_Task objective_:
Return a copy of each line in the listing that includes the word "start".

_Raw data_:
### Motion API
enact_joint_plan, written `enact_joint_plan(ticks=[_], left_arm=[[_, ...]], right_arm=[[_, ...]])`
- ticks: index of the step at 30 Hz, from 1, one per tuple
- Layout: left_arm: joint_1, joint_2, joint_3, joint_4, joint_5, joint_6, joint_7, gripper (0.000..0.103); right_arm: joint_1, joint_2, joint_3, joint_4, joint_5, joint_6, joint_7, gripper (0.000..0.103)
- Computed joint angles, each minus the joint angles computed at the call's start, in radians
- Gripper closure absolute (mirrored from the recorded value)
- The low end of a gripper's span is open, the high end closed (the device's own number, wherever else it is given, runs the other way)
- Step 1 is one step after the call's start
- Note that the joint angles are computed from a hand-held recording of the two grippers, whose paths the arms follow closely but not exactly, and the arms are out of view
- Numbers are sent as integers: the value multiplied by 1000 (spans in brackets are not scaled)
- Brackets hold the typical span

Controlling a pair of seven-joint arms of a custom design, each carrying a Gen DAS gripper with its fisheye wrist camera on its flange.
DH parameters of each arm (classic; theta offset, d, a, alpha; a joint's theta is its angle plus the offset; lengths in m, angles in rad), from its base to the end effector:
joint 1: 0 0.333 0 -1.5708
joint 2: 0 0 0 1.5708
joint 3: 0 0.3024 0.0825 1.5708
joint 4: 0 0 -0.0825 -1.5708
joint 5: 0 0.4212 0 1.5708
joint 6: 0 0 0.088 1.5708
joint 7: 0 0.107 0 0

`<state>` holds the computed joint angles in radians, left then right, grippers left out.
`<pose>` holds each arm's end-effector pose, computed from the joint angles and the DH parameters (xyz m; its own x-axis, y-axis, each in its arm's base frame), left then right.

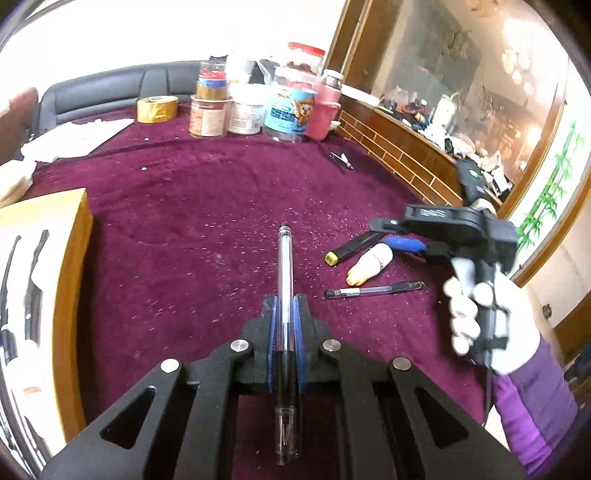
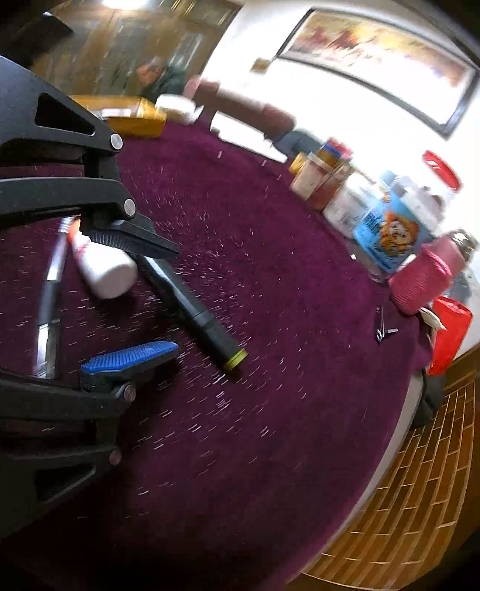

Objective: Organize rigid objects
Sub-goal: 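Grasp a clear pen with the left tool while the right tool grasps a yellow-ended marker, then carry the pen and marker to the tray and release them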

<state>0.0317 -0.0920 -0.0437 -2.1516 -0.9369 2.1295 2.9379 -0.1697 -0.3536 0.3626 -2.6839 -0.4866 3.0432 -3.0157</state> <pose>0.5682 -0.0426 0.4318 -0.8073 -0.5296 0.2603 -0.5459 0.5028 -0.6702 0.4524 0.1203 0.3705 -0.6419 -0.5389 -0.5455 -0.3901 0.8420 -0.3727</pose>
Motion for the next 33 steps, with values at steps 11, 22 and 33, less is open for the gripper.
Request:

_Task response_:
- Computed joint angles, each minus the joint angles computed at the call's start, in radians
- Step 1 is one step after the call's start

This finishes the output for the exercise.